#### [Directions]
The count of lines with the string "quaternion" in the material is all that should be returned.

========================

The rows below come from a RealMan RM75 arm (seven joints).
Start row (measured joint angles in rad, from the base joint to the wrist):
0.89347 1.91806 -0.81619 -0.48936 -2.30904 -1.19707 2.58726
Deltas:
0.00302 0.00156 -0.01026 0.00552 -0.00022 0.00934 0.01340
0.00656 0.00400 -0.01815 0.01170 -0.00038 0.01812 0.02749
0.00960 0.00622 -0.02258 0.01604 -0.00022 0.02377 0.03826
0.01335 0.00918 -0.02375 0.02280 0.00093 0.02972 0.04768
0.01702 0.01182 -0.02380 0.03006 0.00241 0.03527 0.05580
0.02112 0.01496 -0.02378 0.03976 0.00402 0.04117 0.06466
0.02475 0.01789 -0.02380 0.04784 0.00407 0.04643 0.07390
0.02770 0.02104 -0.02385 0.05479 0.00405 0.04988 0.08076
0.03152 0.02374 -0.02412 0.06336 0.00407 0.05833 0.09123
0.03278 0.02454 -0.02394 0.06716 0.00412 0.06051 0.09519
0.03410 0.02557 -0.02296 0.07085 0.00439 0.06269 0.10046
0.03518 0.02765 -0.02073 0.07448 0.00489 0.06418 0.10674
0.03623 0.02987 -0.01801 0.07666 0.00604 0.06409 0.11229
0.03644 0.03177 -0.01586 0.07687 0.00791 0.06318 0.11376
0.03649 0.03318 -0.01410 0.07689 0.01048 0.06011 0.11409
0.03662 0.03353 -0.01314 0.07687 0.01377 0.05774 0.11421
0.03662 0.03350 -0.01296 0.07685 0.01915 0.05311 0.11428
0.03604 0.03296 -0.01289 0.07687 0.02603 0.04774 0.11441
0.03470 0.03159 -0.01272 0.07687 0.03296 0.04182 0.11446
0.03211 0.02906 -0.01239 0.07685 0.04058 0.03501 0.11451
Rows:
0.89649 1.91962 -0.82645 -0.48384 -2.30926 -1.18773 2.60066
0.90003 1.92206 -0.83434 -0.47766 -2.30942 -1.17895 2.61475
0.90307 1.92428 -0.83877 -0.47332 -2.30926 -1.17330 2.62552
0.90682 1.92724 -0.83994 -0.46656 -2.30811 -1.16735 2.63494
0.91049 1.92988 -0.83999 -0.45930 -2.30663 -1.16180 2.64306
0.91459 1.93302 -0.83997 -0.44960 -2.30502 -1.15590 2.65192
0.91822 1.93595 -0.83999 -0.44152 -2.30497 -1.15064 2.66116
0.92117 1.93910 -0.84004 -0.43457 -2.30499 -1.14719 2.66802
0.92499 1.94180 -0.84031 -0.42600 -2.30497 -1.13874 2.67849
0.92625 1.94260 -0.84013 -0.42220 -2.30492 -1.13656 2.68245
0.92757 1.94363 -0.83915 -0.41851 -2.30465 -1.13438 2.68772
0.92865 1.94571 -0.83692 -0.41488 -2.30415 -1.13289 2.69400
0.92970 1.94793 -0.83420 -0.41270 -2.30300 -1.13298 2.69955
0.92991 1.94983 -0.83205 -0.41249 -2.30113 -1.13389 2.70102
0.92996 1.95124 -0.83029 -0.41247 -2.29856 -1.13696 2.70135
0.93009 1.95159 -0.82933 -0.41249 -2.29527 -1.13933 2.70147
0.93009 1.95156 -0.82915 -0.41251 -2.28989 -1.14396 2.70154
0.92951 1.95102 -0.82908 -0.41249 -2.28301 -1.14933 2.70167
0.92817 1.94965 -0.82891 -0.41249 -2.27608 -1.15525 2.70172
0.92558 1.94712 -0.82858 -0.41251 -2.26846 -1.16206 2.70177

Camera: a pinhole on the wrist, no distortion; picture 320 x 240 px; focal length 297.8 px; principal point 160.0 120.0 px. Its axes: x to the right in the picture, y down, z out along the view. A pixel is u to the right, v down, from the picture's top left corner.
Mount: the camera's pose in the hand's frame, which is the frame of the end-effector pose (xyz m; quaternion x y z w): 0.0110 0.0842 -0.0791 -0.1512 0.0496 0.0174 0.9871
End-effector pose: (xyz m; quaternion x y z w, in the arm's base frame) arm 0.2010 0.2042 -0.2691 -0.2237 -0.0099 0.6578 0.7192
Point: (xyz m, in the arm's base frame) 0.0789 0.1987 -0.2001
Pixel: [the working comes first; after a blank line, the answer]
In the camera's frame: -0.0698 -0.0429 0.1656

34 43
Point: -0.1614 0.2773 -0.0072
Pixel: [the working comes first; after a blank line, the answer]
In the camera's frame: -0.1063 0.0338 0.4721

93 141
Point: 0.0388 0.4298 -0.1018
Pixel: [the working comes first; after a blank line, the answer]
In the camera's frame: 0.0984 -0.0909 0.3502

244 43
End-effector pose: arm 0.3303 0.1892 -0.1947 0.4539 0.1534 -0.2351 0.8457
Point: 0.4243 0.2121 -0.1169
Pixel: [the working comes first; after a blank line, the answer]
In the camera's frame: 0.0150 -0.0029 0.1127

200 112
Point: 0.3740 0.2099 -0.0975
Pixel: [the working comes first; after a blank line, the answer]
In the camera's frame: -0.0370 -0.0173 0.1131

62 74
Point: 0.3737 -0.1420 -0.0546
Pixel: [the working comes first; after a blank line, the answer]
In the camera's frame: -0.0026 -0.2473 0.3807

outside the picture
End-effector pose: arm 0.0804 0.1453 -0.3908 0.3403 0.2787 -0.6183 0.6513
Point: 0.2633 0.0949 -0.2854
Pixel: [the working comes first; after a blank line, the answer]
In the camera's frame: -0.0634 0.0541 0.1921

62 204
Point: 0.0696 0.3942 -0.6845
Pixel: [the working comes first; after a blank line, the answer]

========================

#### [Answer space]
2